「ファミリー・サスペンス」という
新しいジャンルの開拓
「ようこそ」は、ニット帽のストーカーの行為に、倉田家の人々に対する愛憎による事件がからみあう。
母親の珪子が、陶芸教室の仲間の家に空き巣に入った疑惑は、同じ教室に通う下村民子(堀内敬子)が仕組んだものだった。民子は金持ちのセレブマダム風であるが、家庭は壊れている。裕福とは言えない暮らしのなかで、幸せに暮らす珪子に憎しみを抱いていた。
盗聴マニアの陶芸教室の指導者を脅かして、仲間の家の空き巣事件を珪子の仕業にでっち上げたのだった。

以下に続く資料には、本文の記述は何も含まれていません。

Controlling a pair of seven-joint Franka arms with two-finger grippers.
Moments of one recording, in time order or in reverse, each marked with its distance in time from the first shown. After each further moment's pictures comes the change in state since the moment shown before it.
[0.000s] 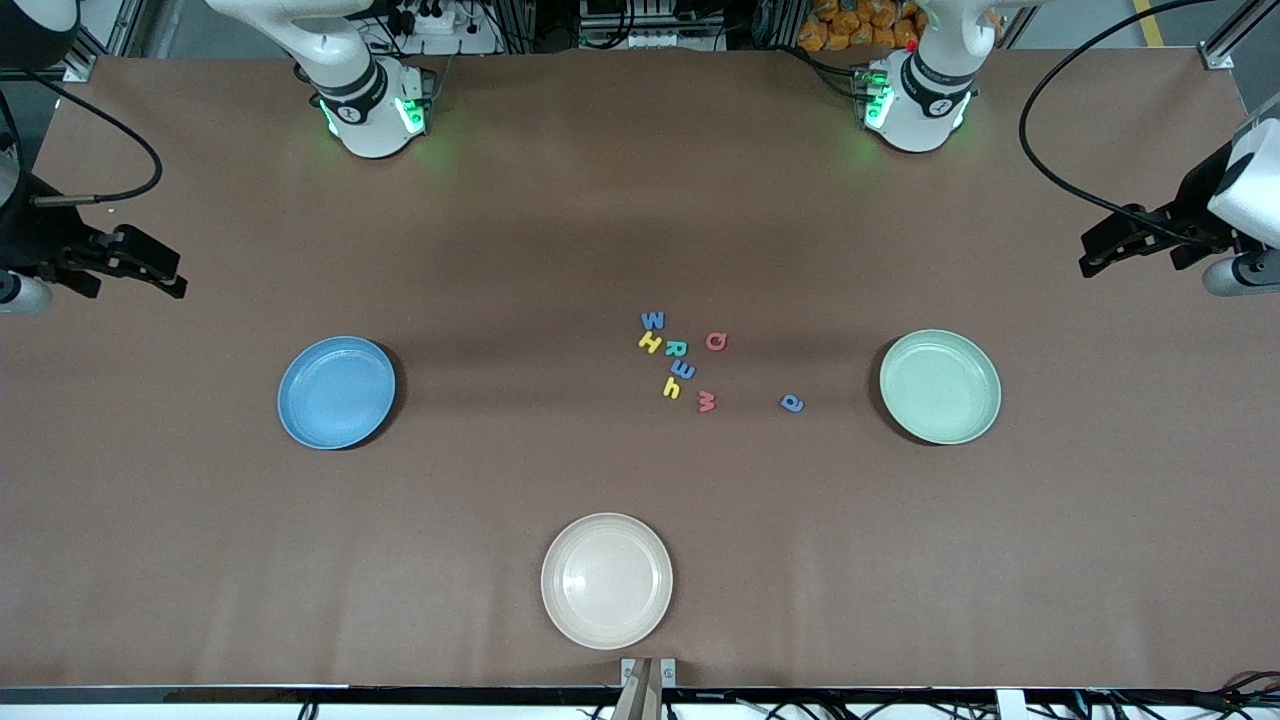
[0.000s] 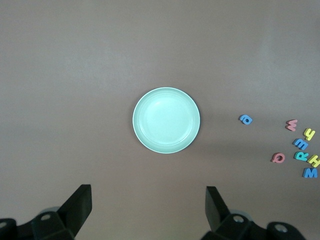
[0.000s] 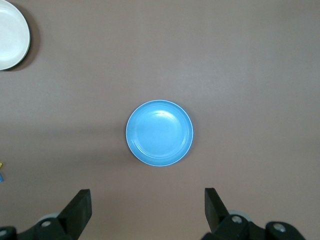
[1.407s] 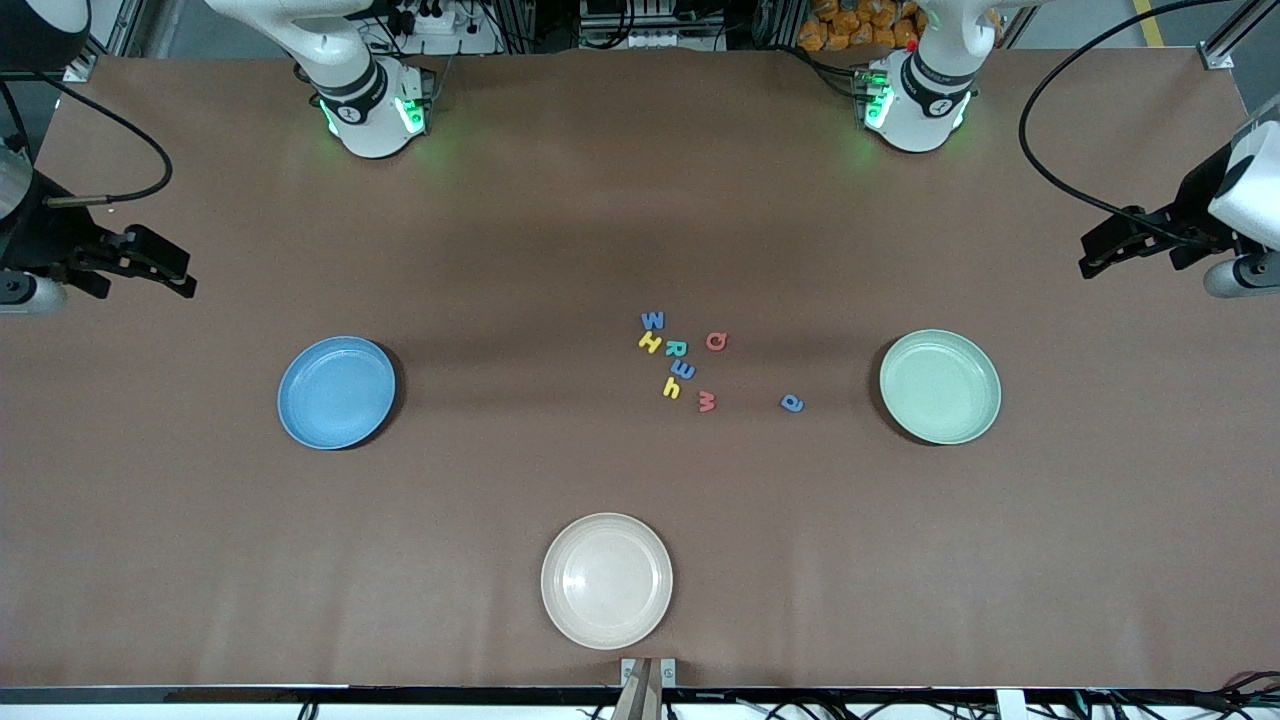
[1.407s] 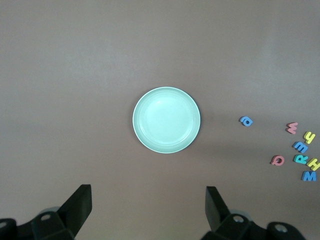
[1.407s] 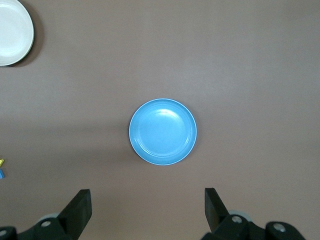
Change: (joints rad) left arm 0.000 0.008 0.000 -0.002 0.000 0.002 -0.046; right arm 0.018 0.000 0.005 -0.006 0.003 0.000 0.000
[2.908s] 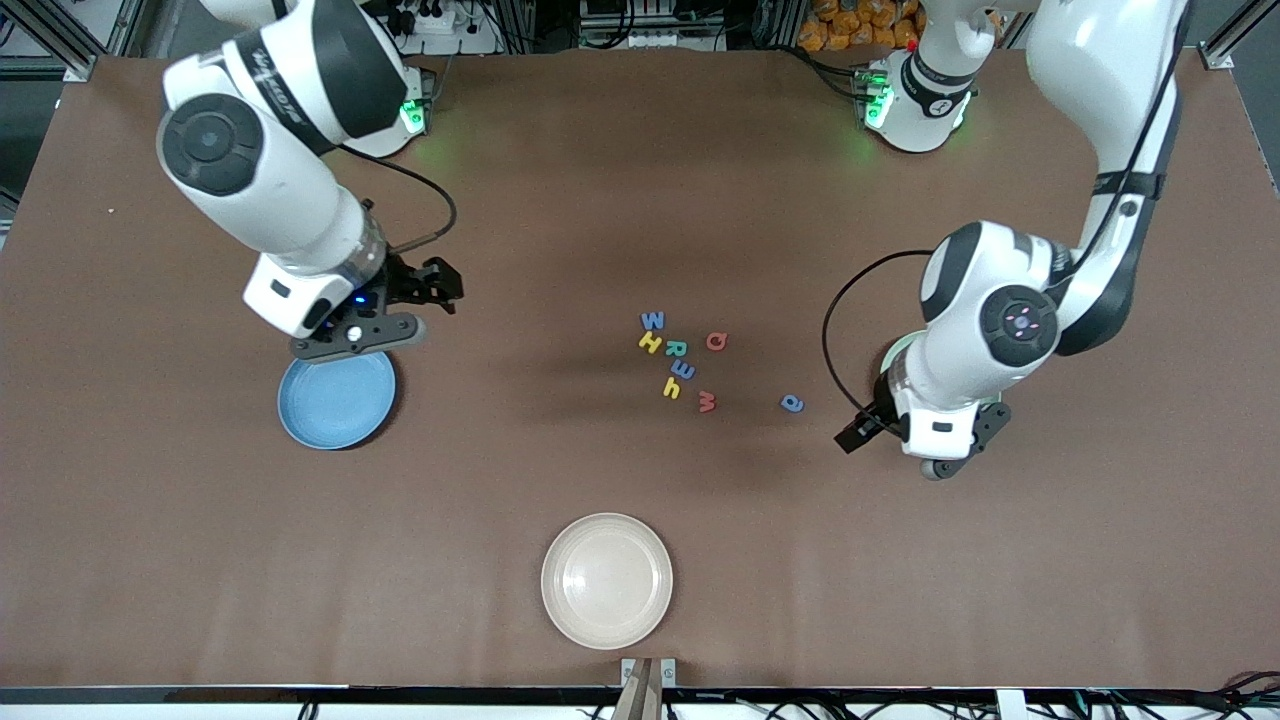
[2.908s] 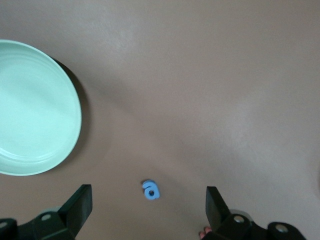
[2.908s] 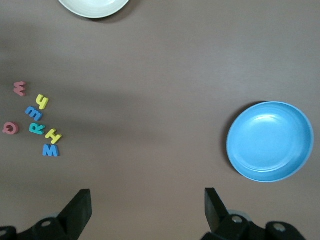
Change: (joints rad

そのことがばれそうになって、民子は珪子の家に乗り込んで、部屋に灯油をまいてライターに火をつける。かけつけた健太と珪子に、民子は叫ぶ。
「どうしてあなたの家は壊れないのよ」と。
ヒッチコック監督の最後の作品は「ファミリー・プロット」。ある家族の遺産をめぐるサスペンスである。
それにならっていうならば、「ようこそ」は、「ファミリー・サスペンス」という新しいジャンルの開拓といっていいのではないだろうか。謎を解くのは、どうやら明日香(沢尻エリカ)のようである。